InQuest / iocextract

Defanged Indicator of Compromise (IOC) Extractor.
https://inquest.readthedocs.io/projects/iocextract/
GNU General Public License v2.0
498 stars 91 forks source link

Subdomains and IPs in URLs are not always parsed correctly #29

Closed JayFields closed 5 years ago

JayFields commented 5 years ago

Given defanged URLs with an IP address or a subdomain such as:

hXXps://192.168.149[.]100/api/info hXXps://subdomain.example[.]com/some/path

The GENERIC_URL_RE regex returns the correct results. However, since they are also parsed with the BRACKET_URL_RE regex additional invalid results are also returned:

http://149.100/api/info http://example.com/some/path

A simple change seems to fix the problem--assuming I'm not missing some false positive scenario.

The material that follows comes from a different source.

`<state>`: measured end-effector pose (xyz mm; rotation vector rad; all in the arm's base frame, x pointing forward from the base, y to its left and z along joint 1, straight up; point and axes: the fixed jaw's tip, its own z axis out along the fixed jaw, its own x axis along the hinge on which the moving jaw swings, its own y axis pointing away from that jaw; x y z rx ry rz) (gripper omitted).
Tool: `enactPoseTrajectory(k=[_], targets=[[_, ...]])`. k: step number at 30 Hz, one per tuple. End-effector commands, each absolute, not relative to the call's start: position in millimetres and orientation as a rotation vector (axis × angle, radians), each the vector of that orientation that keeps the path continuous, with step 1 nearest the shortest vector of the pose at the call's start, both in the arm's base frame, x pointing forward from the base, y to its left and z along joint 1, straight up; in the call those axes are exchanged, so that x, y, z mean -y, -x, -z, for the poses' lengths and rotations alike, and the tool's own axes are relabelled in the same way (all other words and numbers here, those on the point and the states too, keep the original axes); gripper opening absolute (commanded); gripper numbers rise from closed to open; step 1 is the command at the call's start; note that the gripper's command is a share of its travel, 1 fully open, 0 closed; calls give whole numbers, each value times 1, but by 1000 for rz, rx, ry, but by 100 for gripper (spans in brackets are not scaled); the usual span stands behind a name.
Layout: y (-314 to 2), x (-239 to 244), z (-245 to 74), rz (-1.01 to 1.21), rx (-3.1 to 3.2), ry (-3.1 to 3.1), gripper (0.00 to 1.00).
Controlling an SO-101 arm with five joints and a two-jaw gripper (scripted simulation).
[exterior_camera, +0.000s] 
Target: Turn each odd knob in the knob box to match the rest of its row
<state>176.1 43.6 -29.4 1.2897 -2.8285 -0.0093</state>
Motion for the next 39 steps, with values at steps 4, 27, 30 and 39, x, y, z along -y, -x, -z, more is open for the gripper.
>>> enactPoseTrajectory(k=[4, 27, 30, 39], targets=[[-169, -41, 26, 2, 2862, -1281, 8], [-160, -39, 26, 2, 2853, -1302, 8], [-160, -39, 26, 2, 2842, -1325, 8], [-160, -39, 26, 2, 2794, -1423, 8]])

diff --git a/iocextract.py b/iocextract.py
index 8fdb374..dcd25dd 100644
--- a/iocextract.py
+++ b/iocextract.py
@@ -66,7 +66,7 @@ GENERIC_URL_RE = re.compile(r"""
 BRACKET_URL_RE = re.compile(r"""
         \b
         (
-            [\:\/\\\w\[\]\(\)-]+
+            [\.\:\/\\\w\[\]\(\)-]+
             (?:
                 \x20?
                 [\(\[]
rshipp commented 5 years ago

Interesting, thanks for the issue and suggested fix! I'll dig into this a little and see if I can get a new version pushed out to fix this and #27 on Friday.

rshipp commented 5 years ago

Alright I wrote some tests for this and your change looks perfect. I'll get it shipped tomorrow. :+1:

JayFields commented 5 years ago

Great, thanks!

rshipp commented 5 years ago

Pushed to PyPI as v1.13.0. Thanks again for the fix.